We have conducted a thorough investigation and validated that we are not impacted by the Axios breach. The malicious Axios package was never published to any Palantir production environments.

Security Bulletin

Bulletin ID: PLTRSEC-2025-52

CVE: CVE-2025-68427

Affected Products / Versions: N/A

Publication Date: April 7, 2026

Summary

Object Security Policies configured on Pipeline Builder-backed object types were being silently deleted during pipeline deployments on Foundry stacks. This could have resulted in unintended data exposure where manually configured row-level security restrictions were removed without warning, potentially allowing users to view object instances they should not have access to. The affected service has been patched and automatically deployed to all Apollo-managed Foundry instances.

Background

A software defect in Palantir's Pipeline Builder deployment process caused Object Security Policies to be silently deleted whenever a pipeline was redeployed. When administrators manually configured security policies on object types backed by Pipeline Builder, subsequent pipeline deployments would completely drop these security configurations without any warning or notification.

This behavior could have resulted in sensitive data becoming visible to users who should have been restricted by the deleted security policies. The issue affected any object type that was both backed by Pipeline Builder and had custom Object Security Policies applied.

Palantir's information security team conducted a thorough investigation of affected instances and reviewed access patterns to determine if any unauthorized data access occurred as a result of this defect. The team is working directly with impacted customers to assess the scope and restore appropriate security policies where necessary.

Details

Object Security Policies are a critical security feature in Foundry that allow administrators to configure view permissions at the object instance level by defining security policies on object types. These policies operate independently of the underlying data source permissions and are essential for implementing row-level security controls.

Remediation

This defect has been resolved and the fix has been rolled out to all affected Foundry instances. Pipeline deployments now properly preserve Object Security Policies configured on Pipeline Builder-backed object types.

Timeline

N/A

Acknowledgement

This issue was identified internally at Palantir.

• Palantir has been tracking the compromise of Aqua Security’s Trivy supply chain for several weeks. We have tracked the existence of additional vulnerable releases, confirmed by further reporting from other industry sources.
• Palantir has evaluated any and all links to the vulnerable version across the entire Palantir developer and endpoint landscape and confirmed no compromise.
• Palantir has confirmed no vulnerable versions were released in our Container Vulnerability Scanning (CVS) tool for our Apollo container vulnerability scanning or Foundry container vulnerability scanning features.
• Palantir has frozen our CVS scanning engine on the last known safe version of Trivy. Vulnerability databases continue to be kept up to date.
• Palantir is urgently evaluating replacement vulnerability scanning tools, has already deployed an alternative scanner in an internal beta, and is performing further analysis to confirm security outcomes are met by the alternative scanner. A final decision will be made regarding our future state scanning engine in the coming weeks.
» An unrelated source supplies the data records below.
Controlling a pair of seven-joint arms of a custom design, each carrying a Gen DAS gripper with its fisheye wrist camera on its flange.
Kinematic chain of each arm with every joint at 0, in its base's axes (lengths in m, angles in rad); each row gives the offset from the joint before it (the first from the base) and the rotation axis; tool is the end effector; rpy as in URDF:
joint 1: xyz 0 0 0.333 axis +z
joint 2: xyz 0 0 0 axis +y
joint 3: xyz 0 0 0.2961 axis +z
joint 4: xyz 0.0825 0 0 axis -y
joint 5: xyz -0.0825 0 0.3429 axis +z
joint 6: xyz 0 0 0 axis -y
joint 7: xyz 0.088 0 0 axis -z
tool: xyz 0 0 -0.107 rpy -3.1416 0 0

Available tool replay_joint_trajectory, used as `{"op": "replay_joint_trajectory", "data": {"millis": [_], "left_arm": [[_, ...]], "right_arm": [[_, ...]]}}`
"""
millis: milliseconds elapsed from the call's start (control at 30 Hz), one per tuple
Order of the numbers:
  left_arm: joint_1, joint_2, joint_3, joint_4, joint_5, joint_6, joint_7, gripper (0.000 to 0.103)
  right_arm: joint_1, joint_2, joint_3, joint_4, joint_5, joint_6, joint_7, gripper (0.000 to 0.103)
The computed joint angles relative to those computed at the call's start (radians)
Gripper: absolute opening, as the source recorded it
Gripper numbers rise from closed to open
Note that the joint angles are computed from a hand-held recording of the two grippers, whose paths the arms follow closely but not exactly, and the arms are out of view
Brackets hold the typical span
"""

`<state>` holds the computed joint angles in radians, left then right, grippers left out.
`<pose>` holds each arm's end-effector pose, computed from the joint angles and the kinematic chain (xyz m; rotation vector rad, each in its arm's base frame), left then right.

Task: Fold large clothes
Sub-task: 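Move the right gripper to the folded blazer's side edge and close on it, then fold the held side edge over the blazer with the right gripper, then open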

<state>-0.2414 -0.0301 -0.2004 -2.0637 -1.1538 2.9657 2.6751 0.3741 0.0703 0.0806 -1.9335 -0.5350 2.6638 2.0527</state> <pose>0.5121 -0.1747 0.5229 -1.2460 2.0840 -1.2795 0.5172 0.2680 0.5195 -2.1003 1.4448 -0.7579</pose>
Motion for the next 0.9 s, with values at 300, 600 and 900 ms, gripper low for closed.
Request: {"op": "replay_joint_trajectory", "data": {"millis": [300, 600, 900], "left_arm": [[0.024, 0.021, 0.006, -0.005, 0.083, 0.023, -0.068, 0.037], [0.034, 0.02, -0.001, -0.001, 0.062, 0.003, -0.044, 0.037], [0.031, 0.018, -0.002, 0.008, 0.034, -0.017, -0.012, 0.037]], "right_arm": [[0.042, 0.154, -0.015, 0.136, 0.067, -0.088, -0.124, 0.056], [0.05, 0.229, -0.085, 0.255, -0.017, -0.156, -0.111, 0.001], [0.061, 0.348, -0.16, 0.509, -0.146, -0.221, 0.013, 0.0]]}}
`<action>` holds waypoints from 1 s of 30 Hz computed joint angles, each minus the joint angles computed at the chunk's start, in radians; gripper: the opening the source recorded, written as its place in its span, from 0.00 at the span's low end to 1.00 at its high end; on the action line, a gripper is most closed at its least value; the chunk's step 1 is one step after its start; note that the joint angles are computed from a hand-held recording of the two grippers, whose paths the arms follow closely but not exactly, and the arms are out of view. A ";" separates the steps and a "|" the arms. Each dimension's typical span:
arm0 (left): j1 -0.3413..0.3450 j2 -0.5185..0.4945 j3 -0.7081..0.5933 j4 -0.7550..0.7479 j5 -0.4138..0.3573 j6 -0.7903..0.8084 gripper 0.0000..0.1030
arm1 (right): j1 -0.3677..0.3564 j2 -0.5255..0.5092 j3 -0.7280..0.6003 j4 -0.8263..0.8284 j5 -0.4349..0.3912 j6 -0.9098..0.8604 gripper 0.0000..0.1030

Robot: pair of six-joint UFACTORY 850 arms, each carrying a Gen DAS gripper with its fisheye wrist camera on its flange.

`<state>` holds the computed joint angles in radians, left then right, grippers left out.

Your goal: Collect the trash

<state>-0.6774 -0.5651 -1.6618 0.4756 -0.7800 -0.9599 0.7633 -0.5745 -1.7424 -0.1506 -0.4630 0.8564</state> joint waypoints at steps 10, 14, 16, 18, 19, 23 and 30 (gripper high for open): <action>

We are aware of a viral social media post claiming that Palantir Technologies has been hacked. These claims are unverified and unfounded.

Security Bulletin

Bulletin ID: PLTRSEC-2025-53

CVE: CVE-2025-68609

Affected Products / Versions: N/A

Publication Date: December 19, 2025

Summary

Aries service endpoints were exposed without authentication or authorization enforcement on Apollo-managed stacks using default configuration. This could have allowed any user with network access to the Apollo instance to view and interact with system logs without proper credential validation. The affected service has been patched and automatically deployed to all impacted Apollo instances.

Background

A software defect in Palantir's Aries Service resulted in both authentication and authorization controls failing to enforce properly on instances using the default configuration. While the intended behavior was to allow any authenticated Apollo user to access Aries functionality, the actual implementation failed to validate authentication tokens entirely, effectively bypassing both authentication (authN) and authorization (authZ) checks.

This meant that any client capable of reaching the Aries service endpoints over the network could access log data and perform operations without presenting valid credentials or proving their identity.

Palantir's information security team conducted a comprehensive review of access logs and network traffic patterns for all affected Aries instances. No evidence of unauthorized access or exploitation of this vulnerability has been identified during the period when the defect was present.

Details

Aries is a legacy system designed for viewing and managing logs on Apollo infrastructure. Under the intended default authorization model, any authenticated user with access to an Apollo instance should be able to perform actions within Aries.

Remediation

This defect has been resolved and the fix has been rolled out to all affected Apollo instances. Authentication and authorization controls are now properly enforced. No further intervention is required.

Timeline

N/A

Acknowledgement

This issue was identified internally at Palantir.